Posted by scapozzola on 11/17/2010

In the New York Times today, David Leonhardt looks at the problems associated with massive, looming federal deficits.  He suggests that the best way to cut the deficit is to "make sure that any deficit-cutting plan does not also cut economic growth."

Leonhardt suggests two key efforts.  The first is the need to continue federal spending: "we shouldn’t plunge ourselves back into another economic slump by raising taxes and cutting spending too quickly."

Leonhardt says the second part of a pro-growth strategy means a long term focus. What's needed is not just making across-the-board spending cuts "for years on end."  Instead, it means cuts in "funding for programs that do not spur economic growth" combined with increases in "funding for those relatively few that do."

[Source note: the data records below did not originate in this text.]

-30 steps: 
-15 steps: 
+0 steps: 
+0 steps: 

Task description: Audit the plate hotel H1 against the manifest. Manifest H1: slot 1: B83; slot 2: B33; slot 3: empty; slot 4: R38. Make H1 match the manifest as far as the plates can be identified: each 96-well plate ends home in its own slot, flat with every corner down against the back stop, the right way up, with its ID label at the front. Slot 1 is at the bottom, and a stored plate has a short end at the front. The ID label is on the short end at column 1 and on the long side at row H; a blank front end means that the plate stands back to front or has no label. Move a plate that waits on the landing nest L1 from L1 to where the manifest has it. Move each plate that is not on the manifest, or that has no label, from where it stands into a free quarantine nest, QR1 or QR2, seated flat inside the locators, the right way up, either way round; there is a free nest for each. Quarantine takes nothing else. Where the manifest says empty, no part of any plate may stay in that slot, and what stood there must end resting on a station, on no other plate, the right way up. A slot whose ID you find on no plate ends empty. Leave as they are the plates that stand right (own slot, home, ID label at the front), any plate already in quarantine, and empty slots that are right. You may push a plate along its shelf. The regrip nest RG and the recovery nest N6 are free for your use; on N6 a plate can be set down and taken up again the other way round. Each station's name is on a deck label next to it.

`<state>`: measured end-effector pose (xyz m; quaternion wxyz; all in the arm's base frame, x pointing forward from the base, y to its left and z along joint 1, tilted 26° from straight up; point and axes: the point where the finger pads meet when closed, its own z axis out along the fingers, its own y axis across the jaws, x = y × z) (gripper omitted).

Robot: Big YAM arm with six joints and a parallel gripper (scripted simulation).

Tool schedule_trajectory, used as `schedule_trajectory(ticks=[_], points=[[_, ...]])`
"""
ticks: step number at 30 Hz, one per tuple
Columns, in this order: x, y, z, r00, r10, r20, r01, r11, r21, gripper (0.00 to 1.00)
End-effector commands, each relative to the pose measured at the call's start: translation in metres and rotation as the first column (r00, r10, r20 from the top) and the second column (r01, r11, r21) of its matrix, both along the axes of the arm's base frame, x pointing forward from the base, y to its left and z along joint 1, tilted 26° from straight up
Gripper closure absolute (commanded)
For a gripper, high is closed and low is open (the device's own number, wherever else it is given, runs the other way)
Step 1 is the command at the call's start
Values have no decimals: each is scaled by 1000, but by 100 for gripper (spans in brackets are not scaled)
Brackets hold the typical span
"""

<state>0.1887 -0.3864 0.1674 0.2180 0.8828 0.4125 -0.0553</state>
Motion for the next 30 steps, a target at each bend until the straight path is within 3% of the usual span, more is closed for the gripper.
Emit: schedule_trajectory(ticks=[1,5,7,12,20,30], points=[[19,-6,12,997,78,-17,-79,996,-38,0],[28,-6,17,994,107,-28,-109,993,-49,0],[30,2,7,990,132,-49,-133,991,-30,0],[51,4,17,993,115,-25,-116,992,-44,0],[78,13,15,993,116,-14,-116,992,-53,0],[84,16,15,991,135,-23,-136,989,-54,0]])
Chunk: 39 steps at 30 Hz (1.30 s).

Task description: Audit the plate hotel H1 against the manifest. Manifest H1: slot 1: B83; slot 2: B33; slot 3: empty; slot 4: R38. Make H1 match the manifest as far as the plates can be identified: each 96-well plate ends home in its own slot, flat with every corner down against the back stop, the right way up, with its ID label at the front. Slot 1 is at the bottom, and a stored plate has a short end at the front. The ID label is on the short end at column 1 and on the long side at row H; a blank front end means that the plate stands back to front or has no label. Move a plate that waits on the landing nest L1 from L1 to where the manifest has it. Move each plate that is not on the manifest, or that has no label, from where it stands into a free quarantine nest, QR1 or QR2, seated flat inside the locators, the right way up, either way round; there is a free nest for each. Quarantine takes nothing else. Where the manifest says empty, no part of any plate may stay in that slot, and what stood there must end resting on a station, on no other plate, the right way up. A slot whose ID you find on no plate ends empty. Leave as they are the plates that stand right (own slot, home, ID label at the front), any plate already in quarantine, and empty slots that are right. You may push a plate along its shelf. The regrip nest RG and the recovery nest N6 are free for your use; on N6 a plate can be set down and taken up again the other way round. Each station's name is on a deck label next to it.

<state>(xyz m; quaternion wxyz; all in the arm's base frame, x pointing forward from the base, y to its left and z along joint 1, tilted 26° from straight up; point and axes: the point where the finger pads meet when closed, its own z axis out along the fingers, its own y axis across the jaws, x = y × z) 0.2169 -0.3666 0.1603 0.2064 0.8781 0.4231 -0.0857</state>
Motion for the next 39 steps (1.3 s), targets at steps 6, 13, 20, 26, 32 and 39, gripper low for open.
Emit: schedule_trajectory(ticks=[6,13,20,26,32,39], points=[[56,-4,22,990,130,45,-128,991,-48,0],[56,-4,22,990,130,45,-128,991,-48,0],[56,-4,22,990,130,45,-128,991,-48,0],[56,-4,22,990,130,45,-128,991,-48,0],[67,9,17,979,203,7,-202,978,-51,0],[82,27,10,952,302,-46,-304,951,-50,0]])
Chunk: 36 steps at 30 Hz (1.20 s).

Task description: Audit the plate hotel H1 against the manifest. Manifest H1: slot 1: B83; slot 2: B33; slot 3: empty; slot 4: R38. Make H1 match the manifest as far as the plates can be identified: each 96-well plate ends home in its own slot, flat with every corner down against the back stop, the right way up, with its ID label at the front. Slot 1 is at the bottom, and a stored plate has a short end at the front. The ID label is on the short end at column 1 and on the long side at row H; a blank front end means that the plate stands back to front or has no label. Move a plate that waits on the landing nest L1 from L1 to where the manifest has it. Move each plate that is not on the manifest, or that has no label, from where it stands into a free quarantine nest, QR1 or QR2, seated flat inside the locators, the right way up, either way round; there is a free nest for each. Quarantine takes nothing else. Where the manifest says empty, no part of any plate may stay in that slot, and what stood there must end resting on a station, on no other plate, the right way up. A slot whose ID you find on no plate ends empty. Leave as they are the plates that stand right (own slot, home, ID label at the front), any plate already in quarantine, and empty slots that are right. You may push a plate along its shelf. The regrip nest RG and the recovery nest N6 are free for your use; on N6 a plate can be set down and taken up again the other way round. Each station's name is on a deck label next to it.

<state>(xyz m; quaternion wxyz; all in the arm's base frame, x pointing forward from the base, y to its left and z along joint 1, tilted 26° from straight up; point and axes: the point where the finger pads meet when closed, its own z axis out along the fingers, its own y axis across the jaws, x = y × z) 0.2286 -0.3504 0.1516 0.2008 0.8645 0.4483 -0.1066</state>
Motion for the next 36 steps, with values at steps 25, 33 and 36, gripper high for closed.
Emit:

Essentially, Leonhardt is looking at the best possible ways to generate growth throughout the U.S.

One key point on growing an economy is to grow jobs.  So another way to look at the problem would be "How might the U.S. create jobs and thus grow the economy."

What comes to mind is the ongoing toll that unbalanced trade with China has taken on the U.S. economy. Research by the Economic Policy Institute (EPI) shows that the U.S. trade deficit with China has cost 2.4 million jobs since 2001.

Even more pressing is EPI's recent finding that the increasing trade deficit with China is set to cost the U.S. roughly 500,000 jobs in 2010 alone.

There's an old adage that says if you're in a hole, the first step in turning things around would be to stop digging.  The U.S. can halt some of the hemorrhaging of jobs by taking steps to correct the massive, lopsided trade deficit with China

A few weeks ago, the U.S. House of Repesentatives passed strong, bipartisan legislation on China's currency manipulation.  Now, the U.S. Senate may be poised to vote on similar legislation.  Yesterday, the Alliance for American Manufacturing (AAM) sent a letter to the U.S. Senate urging passage of legislation to stop China's currency manipulation.

Correcting unbalanced trade with China would be an important step toward creating jobs in the U.S.